Task objective:
Look for "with" in the listing below. Gather each line that contains it.

Information shown:
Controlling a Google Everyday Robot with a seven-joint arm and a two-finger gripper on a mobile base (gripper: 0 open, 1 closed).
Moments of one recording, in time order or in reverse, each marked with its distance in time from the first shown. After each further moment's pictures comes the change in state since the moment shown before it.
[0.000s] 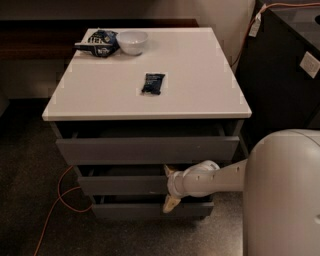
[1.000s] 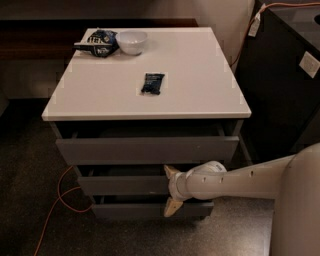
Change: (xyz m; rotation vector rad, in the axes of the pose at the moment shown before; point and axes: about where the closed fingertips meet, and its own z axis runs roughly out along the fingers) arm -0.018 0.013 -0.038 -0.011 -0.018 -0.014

Response area:
Controlling a Google Everyday Robot with a seven-joint arm and a two-finger gripper on a mobile base (gripper: 0 open, 1 closed).
Moments of one recording, in time order or in reverse, each marked with its distance in time from the first shown. After each further moment's pictures comes the change in state since the moment shown before it.

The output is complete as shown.